(ACTION ITEM):
Word for word, restate the records that follow.

--- DATASET RECORDS ---

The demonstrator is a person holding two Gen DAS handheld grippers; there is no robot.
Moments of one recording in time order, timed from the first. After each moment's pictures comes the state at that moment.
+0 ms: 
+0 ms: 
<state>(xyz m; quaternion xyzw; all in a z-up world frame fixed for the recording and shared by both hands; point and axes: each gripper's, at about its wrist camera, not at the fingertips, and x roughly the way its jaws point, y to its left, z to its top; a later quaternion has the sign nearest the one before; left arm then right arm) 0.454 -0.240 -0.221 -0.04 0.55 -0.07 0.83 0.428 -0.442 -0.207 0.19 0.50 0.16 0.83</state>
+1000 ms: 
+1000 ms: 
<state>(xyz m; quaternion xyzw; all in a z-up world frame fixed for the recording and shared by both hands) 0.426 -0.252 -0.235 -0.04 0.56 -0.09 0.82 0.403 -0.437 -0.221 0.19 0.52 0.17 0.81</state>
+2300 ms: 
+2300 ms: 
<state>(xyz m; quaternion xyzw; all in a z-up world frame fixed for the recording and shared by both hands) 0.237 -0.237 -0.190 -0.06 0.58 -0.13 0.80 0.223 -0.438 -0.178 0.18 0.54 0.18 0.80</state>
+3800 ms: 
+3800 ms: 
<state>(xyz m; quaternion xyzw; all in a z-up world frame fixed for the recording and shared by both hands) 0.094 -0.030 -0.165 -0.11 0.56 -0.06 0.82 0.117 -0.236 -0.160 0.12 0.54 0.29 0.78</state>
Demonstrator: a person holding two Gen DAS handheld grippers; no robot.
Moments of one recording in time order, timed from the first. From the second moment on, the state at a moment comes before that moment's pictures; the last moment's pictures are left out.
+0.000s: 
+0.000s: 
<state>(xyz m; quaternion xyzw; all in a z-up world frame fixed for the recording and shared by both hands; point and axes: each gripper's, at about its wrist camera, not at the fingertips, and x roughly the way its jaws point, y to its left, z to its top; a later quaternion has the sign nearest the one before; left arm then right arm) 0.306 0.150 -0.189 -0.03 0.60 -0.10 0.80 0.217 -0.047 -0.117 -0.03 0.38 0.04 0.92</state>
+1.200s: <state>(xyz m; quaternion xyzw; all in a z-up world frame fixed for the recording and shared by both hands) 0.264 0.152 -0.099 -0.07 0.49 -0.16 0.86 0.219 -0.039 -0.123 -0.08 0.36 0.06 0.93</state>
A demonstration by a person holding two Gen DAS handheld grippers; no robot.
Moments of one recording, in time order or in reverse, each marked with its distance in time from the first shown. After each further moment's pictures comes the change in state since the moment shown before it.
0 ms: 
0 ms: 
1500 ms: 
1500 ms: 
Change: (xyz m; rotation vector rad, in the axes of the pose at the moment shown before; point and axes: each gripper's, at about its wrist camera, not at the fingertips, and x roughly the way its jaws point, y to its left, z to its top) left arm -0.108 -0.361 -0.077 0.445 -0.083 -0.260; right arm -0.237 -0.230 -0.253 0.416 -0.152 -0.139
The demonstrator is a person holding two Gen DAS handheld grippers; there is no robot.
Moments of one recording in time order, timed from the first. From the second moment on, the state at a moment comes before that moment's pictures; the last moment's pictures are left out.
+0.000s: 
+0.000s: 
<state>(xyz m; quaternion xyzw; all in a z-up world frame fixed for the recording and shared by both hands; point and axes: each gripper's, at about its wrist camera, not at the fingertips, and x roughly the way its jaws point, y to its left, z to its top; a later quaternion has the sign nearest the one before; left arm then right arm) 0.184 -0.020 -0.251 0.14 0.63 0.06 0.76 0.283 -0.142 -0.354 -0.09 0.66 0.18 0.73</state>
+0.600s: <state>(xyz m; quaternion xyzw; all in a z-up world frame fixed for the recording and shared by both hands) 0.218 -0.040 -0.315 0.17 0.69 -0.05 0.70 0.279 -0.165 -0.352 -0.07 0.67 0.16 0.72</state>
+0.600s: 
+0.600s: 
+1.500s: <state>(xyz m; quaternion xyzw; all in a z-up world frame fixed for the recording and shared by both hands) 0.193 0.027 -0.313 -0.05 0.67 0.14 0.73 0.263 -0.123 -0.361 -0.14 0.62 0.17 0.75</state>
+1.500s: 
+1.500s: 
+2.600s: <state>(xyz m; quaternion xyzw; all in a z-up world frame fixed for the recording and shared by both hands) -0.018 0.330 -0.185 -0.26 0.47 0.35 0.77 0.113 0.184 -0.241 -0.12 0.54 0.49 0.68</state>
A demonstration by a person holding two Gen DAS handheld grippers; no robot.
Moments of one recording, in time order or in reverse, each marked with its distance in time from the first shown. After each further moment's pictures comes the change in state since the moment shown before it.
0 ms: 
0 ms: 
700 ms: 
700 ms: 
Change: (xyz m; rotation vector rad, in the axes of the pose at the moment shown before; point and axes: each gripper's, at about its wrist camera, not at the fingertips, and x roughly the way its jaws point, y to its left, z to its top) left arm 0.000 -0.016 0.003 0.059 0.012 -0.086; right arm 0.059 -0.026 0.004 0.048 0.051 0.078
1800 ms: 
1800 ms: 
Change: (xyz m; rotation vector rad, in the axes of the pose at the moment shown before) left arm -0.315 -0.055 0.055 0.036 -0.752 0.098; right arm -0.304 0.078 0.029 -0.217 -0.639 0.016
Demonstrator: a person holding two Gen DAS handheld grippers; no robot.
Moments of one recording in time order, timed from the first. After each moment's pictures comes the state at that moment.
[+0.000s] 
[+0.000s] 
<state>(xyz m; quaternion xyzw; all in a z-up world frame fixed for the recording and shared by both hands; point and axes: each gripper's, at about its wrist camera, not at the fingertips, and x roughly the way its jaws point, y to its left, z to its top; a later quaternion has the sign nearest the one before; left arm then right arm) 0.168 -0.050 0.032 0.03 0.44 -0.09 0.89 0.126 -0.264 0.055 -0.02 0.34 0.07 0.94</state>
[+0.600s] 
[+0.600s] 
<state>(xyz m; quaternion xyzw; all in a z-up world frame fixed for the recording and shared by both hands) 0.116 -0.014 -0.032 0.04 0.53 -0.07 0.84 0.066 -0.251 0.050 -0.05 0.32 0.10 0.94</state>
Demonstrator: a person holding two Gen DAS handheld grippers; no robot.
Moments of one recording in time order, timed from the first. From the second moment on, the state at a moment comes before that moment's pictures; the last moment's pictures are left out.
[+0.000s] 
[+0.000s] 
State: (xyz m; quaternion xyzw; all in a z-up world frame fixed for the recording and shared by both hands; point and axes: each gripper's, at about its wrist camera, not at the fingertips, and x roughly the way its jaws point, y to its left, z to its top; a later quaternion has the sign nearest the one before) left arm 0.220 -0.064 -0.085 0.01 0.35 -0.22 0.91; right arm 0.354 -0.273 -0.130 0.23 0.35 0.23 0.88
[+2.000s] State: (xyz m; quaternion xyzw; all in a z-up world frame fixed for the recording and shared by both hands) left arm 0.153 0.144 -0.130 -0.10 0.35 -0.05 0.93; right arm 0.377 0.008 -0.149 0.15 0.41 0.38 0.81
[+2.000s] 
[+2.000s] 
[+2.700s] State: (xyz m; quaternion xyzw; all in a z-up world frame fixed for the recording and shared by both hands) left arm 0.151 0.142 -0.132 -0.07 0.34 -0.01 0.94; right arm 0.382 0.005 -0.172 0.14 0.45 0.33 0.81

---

(ANSWER SECTION):
The demonstrator is a person holding two Gen DAS handheld grippers; there is no robot.
Moments of one recording in time order, timed from the first. After each moment's pictures comes the state at that moment.
+0 ms: 
+0 ms: 
<state>(xyz m; quaternion xyzw; all in a z-up world frame fixed for the recording and shared by both hands; point and axes: each gripper's, at about its wrist camera, not at the fingertips, and x roughly the way its jaws point, y to its left, z to its top; a later quaternion has the sign nearest the one before; left arm then right arm) 0.454 -0.240 -0.221 -0.04 0.55 -0.07 0.83 0.428 -0.442 -0.207 0.19 0.50 0.16 0.83</state>
+1000 ms: 
+1000 ms: 
<state>(xyz m; quaternion xyzw; all in a z-up world frame fixed for the recording and shared by both hands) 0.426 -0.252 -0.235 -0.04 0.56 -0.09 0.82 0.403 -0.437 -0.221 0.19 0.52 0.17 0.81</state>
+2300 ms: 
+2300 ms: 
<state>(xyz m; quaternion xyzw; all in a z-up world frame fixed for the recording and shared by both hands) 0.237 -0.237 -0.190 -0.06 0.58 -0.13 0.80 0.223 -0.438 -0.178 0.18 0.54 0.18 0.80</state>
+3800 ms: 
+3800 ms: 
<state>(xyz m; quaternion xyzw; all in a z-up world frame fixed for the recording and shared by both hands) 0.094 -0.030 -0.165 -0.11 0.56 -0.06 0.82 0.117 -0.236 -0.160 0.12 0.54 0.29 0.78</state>
Demonstrator: a person holding two Gen DAS handheld grippers; no robot.
Moments of one recording in time order, timed from the first. From the second moment on, the state at a moment comes before that moment's pictures; the last moment's pictures are left out.
+0.000s: 
+0.000s: 
<state>(xyz m; quaternion xyzw; all in a z-up world frame fixed for the recording and shared by both hands; point and axes: each gripper's, at about its wrist camera, not at the fingertips, and x roughly the way its jaws point, y to its left, z to its top; a later quaternion has the sign nearest the one before; left arm then right arm) 0.306 0.150 -0.189 -0.03 0.60 -0.10 0.80 0.217 -0.047 -0.117 -0.03 0.38 0.04 0.92</state>
+1.200s: <state>(xyz m; quaternion xyzw; all in a z-up world frame fixed for the recording and shared by both hands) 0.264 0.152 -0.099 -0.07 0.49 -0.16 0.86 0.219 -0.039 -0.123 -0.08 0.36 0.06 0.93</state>
A demonstration by a person holding two Gen DAS handheld grippers; no robot.
Moments of one recording, in time order or in reverse, each marked with its distance in time from the first shown. After each further moment's pictures comes the change in state since the moment shown before it.
0 ms: 
0 ms: 
1500 ms: 
1500 ms: 
Change: (xyz m; rotation vector rad, in the axes of the pose at the moment shown before; point and axes: each gripper's, at about its wrist camera, not at the fingertips, and x roughly the way its jaws point, y to its left, z to its top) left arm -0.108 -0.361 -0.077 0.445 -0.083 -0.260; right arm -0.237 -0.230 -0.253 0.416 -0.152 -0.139
The demonstrator is a person holding two Gen DAS handheld grippers; there is no robot.
Moments of one recording in time order, timed from the first. From the second moment on, the state at a moment comes before that moment's pictures; the last moment's pictures are left out.
+0.000s: 
+0.000s: 
<state>(xyz m; quaternion xyzw; all in a z-up world frame fixed for the recording and shared by both hands; point and axes: each gripper's, at about its wrist camera, not at the fingertips, and x roughly the way its jaws point, y to its left, z to its top; a later quaternion has the sign nearest the one before; left arm then right arm) 0.184 -0.020 -0.251 0.14 0.63 0.06 0.76 0.283 -0.142 -0.354 -0.09 0.66 0.18 0.73</state>
+0.600s: <state>(xyz m; quaternion xyzw; all in a z-up world frame fixed for the recording and shared by both hands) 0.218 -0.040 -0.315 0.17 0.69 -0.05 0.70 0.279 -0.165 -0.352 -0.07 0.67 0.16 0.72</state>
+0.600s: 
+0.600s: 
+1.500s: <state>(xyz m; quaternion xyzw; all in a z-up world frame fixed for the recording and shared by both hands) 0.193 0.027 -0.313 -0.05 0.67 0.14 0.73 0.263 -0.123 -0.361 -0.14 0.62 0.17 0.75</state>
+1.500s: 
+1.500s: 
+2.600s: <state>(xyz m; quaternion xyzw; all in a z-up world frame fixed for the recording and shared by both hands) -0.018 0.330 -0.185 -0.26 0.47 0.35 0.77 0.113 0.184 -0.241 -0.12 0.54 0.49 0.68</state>
A demonstration by a person holding two Gen DAS handheld grippers; no robot.
Moments of one recording, in time order or in reverse, each marked with its distance in time from the first shown. After each further moment's pictures comes the change in state since the moment shown before it.
0 ms: 
0 ms: 
700 ms: 
700 ms: 
Change: (xyz m; rotation vector rad, in the axes of the pose at the moment shown before; point and axes: each gripper's, at about its wrist camera, not at the fingertips, and x roughly the way its jaws point, y to its left, z to its top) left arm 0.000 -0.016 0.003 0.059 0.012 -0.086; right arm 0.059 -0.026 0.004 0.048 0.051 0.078
1800 ms: 
1800 ms: 
Change: (xyz m; rotation vector rad, in the axes of the pose at the moment shown before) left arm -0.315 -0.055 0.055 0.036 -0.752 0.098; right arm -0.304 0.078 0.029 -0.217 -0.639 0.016
Demonstrator: a person holding two Gen DAS handheld grippers; no robot.
Moments of one recording in time order, timed from the first. After each moment's pictures comes the state at that moment.
[+0.000s] 
[+0.000s] 
<state>(xyz m; quaternion xyzw; all in a z-up world frame fixed for the recording and shared by both hands; point and axes: each gripper's, at about its wrist camera, not at the fingertips, and x roughly the way its jaws point, y to its left, z to its top; a later quaternion has the sign nearest the one before; left arm then right arm) 0.168 -0.050 0.032 0.03 0.44 -0.09 0.89 0.126 -0.264 0.055 -0.02 0.34 0.07 0.94</state>
[+0.600s] 
[+0.600s] 
<state>(xyz m; quaternion xyzw; all in a z-up world frame fixed for the recording and shared by both hands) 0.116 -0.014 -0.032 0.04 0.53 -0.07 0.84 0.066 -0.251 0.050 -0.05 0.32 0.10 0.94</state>
Demonstrator: a person holding two Gen DAS handheld grippers; no robot.
Moments of one recording in time order, timed from the first. From the second moment on, the state at a moment comes before that moment's pictures; the last moment's pictures are left out.
[+0.000s] 
[+0.000s] 
State: (xyz m; quaternion xyzw; all in a z-up world frame fixed for the recording and shared by both hands; point and axes: each gripper's, at about its wrist camera, not at the fingertips, and x roughly the way its jaws point, y to its left, z to its top; a later quaternion has the sign nearest the one before) left arm 0.220 -0.064 -0.085 0.01 0.35 -0.22 0.91; right arm 0.354 -0.273 -0.130 0.23 0.35 0.23 0.88
[+2.000s] State: (xyz m; quaternion xyzw; all in a z-up world frame fixed for the recording and shared by both hands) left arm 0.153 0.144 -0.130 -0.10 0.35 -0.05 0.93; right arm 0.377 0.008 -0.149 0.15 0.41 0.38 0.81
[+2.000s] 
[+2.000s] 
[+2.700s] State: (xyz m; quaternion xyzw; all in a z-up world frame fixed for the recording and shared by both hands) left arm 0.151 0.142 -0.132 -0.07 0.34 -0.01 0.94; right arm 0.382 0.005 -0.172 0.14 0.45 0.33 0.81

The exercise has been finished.